US man charged with murder of British student

A US man charged with the abduction of a British-born student has now been indicted on a count of first-degree murder over her death.

US man charged with murder of British student

A US man charged with the abduction of a British-born student has now been indicted on a count of first-degree murder over her death.

University of Virginia student Hannah Graham, 18, disappeared in September and was found dead in Albemarle County a few weeks later.

Jesse Matthew Jr, 33, had already been charged with abduction with intent to defile in the case and has now been indicted on the murder charge, prosecutor Denise Lunsford said.

He also faces two counts of reckless driving in the case.

Police say forensic evidence also links Matthew to the 2009 disappearance and death of 20-year-old Virginia Tech student Morgan Harrington, whose body was also found in the county. Ms Lunsford says no charges have been filed against Matthew in that case.

She added that Matthew’s first court appearance is scheduled for February 18.

Ms Lunsford declined to say why Matthew was not charged with the higher count of capital murder. The abduction and first-degree murder charges are punishable by up to life in prison.

Ms Graham vanished after a night out with friends on September 12. According to police, she left an off-campus party alone and texted a friend saying she was lost.

In surveillance video, she can be seen walking unsteadily and even running at times, past a pub and a service station and then on to a seven-block strip of bars, restaurants and shops. Another video captured her leaving a restaurant with Matthew, who had an arm around her.

Her disappearance prompted a month-long search involving thousands of volunteers as well as police. It ended when searchers found her remains on October 18 in rural Albemarle County, about six miles from the hayfield where Ms Harrington’s body was found in January 2010.
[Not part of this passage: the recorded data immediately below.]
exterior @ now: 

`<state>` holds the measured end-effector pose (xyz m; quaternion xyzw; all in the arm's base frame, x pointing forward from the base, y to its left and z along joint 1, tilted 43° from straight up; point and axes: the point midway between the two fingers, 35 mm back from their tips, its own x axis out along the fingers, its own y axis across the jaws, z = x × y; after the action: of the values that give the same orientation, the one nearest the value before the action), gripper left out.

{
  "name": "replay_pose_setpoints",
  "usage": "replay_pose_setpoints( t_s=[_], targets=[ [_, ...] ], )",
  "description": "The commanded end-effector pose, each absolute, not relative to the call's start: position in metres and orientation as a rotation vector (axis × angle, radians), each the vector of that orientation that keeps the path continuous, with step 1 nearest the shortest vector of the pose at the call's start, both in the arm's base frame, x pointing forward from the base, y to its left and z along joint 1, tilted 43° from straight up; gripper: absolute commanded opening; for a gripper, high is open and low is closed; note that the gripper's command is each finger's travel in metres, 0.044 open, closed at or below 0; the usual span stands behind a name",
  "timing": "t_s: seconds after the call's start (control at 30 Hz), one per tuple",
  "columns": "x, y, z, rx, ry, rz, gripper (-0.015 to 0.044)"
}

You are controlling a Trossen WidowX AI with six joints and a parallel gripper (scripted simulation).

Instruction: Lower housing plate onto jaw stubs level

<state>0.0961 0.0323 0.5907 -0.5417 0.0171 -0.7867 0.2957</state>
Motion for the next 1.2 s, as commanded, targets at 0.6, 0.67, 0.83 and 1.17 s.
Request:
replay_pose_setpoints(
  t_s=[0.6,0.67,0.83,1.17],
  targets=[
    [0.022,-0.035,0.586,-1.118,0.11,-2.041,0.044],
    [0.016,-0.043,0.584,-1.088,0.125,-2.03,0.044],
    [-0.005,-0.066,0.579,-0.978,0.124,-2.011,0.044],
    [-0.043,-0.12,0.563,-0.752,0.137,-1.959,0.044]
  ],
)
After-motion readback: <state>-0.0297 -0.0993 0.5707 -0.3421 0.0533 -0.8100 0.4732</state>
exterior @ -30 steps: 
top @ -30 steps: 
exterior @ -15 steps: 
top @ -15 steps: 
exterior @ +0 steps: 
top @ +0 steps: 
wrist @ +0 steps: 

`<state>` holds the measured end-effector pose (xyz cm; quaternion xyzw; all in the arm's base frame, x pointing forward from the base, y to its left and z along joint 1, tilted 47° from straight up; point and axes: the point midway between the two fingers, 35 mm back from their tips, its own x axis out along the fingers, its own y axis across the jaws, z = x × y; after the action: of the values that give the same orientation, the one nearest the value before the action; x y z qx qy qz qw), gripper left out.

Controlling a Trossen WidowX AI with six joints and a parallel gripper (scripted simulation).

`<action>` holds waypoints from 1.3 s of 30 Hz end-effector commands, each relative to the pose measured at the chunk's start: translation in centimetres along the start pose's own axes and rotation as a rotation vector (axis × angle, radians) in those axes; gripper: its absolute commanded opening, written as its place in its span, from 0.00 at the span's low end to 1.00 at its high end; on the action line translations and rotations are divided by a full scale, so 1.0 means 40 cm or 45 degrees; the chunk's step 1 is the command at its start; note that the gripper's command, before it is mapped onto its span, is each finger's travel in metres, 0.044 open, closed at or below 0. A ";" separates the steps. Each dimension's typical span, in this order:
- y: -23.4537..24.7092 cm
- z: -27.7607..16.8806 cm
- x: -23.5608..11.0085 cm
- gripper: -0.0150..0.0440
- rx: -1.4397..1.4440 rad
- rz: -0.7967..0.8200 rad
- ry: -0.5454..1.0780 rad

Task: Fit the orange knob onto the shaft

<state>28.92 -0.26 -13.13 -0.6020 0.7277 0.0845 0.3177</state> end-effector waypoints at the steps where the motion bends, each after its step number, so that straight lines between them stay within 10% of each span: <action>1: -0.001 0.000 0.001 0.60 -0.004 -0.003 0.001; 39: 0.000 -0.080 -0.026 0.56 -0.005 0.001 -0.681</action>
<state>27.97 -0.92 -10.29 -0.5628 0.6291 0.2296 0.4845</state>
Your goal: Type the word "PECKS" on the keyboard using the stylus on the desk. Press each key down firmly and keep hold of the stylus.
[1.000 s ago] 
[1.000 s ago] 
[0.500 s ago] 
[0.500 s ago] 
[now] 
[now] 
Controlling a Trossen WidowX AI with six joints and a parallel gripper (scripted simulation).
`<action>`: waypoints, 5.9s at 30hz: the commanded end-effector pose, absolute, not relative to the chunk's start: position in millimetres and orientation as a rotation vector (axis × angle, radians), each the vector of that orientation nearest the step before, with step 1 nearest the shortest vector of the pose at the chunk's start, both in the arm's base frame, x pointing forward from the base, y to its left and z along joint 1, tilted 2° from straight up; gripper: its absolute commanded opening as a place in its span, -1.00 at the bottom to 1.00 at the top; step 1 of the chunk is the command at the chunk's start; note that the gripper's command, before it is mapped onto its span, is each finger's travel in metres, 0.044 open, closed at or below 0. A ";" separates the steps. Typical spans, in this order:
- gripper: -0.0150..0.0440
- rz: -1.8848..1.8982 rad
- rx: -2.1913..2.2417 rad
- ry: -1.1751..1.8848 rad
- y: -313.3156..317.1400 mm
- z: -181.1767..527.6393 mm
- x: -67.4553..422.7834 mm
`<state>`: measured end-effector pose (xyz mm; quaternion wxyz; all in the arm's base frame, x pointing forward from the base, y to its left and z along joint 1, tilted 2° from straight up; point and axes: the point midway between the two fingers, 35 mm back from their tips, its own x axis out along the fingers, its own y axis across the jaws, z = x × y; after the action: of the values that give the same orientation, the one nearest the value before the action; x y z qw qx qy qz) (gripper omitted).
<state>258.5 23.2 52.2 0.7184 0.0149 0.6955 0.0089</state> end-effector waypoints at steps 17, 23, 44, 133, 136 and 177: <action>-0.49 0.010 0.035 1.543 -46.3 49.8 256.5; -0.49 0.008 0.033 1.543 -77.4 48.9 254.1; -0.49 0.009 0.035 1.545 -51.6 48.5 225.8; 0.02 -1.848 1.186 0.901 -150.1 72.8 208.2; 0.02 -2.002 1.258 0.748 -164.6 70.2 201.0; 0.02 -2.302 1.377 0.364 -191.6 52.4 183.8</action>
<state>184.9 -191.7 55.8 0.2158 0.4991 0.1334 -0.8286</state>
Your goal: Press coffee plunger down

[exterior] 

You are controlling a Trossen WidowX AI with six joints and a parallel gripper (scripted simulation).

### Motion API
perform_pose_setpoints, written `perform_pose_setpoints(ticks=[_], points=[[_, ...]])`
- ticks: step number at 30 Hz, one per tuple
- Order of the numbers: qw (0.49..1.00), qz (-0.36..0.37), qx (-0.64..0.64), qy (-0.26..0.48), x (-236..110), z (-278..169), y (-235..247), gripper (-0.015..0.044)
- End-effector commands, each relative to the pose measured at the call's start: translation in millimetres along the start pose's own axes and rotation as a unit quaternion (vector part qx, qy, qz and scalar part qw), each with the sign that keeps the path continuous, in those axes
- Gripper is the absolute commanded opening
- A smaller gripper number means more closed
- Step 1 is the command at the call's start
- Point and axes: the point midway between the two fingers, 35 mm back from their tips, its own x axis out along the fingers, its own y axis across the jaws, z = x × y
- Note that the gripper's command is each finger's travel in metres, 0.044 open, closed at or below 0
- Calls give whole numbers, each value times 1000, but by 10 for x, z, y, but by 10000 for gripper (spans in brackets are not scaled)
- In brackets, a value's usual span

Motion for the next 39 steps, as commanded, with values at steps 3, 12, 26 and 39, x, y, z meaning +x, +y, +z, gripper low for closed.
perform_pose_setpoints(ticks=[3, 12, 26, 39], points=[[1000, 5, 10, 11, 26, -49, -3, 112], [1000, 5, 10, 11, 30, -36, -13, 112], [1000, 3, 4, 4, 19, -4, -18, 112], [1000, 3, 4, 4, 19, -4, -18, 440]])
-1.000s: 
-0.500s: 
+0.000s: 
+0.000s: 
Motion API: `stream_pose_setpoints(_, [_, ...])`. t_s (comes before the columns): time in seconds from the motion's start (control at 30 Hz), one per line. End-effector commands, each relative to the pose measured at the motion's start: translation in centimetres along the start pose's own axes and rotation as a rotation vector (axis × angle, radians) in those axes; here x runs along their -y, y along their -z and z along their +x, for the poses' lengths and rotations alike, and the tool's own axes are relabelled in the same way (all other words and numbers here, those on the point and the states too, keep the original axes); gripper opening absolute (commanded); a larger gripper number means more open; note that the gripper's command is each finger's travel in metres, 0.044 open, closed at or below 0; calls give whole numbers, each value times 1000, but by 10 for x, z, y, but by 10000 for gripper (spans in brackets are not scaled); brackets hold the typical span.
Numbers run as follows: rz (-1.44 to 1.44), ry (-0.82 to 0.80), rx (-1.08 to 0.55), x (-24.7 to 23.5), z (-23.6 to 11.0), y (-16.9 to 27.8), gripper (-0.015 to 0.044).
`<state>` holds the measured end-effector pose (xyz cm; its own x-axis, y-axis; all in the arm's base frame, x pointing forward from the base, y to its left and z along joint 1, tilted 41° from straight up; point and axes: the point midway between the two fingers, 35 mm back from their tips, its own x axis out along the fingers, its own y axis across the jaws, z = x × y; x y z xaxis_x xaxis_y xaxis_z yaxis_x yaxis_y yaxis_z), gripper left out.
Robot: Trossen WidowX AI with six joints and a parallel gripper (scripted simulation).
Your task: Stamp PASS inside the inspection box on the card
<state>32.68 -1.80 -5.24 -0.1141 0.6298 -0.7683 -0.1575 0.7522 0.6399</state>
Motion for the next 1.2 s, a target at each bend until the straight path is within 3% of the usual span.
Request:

Ms Harrington disappeared while attending a Metallica concert at the University of Virginia in October 2009. Her T-shirt was later found on a nearby tree limb.

After police named Matthew a person of interest in Ms Graham’s disappearance, he fled and was later apprehended on a beach in Texas. He was charged with abduction with intent to defile, a felony that empowered police to swab his cheek for a DNA sample. That sample connected Matthew to a 2005 sexual assault in Fairfax County, Virginia, according to authorities. He has pleaded not guilty in that case.

The DNA evidence in the Fairfax sexual assault, in turn, linked Matthew to the Harrington case.

Matthew had previously been accused of raping students at Liberty University and Christopher Newport University in 2002 and 2003. The cases were dropped after the women declined to press charges.